WHAT IS NEEDED: All of the entries must be reproduced exactly, with no images carried over.

MATERIAL TO PROCESS:
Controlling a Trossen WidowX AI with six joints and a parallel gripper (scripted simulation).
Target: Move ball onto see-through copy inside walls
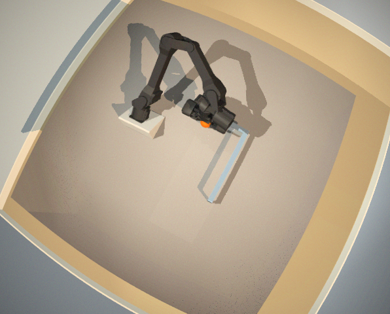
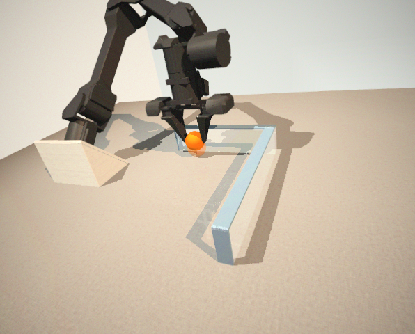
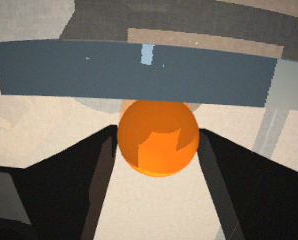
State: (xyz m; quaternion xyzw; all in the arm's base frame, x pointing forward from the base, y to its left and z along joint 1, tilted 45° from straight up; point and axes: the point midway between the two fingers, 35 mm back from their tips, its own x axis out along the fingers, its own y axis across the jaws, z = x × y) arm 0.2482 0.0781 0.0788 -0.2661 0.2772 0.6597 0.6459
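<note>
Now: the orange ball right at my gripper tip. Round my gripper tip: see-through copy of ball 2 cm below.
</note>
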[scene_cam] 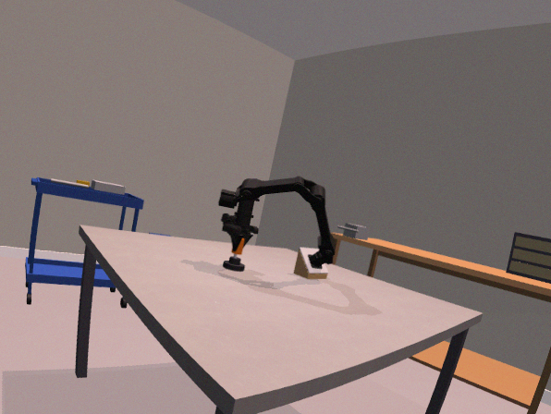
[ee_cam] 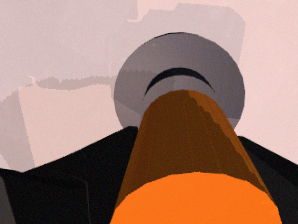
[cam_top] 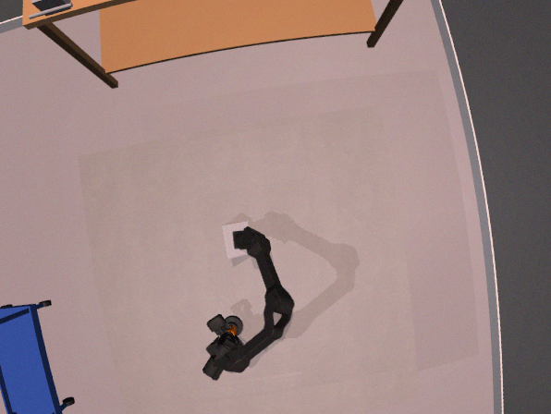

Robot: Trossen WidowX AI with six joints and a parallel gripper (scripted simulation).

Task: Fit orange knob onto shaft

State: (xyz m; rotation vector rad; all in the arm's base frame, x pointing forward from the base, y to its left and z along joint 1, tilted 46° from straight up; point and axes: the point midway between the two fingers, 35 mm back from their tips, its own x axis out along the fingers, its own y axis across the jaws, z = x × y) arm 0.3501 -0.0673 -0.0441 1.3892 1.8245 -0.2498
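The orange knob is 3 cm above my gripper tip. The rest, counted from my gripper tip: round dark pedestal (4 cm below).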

REPLY:
Controlling a Trossen WidowX AI with six joints and a parallel gripper (scripted simulation).
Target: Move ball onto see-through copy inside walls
State: (xyz m; quaternion xyzw; all in the arm's base frame, x pointing forward from the base, y to its left and z along joint 1, tilted 45° from straight up; point and axes: the point midway between the two fingers, 35 mm back from their tips, its own x axis out along the fingers, its own y axis across the jaws, z = x × y) arm 0.2482 0.0781 0.0788 -0.2661 0.2772 0.6597 0.6459
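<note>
Now: the orange ball right at my gripper tip. Round my gripper tip: see-through copy of ball 2 cm below.
</note>
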[scene_cam] 
[ee_cam] 
[cam_top] 

Robot: Trossen WidowX AI with six joints and a parallel gripper (scripted simulation).

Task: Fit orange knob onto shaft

State: (xyz m; rotation vector rad; all in the arm's base frame, x pointing forward from the base, y to its left and z along joint 1, tilted 46° from straight up; point and axes: the point midway between the two fingers, 35 mm back from their tips, its own x axis out along the fingers, its own y axis across the jaws, z = x × y) arm 0.3501 -0.0673 -0.0441 1.3892 1.8245 -0.2498
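The orange knob is 3 cm above my gripper tip. The rest, counted from my gripper tip: round dark pedestal (4 cm below).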

What the answer needed to say has been said.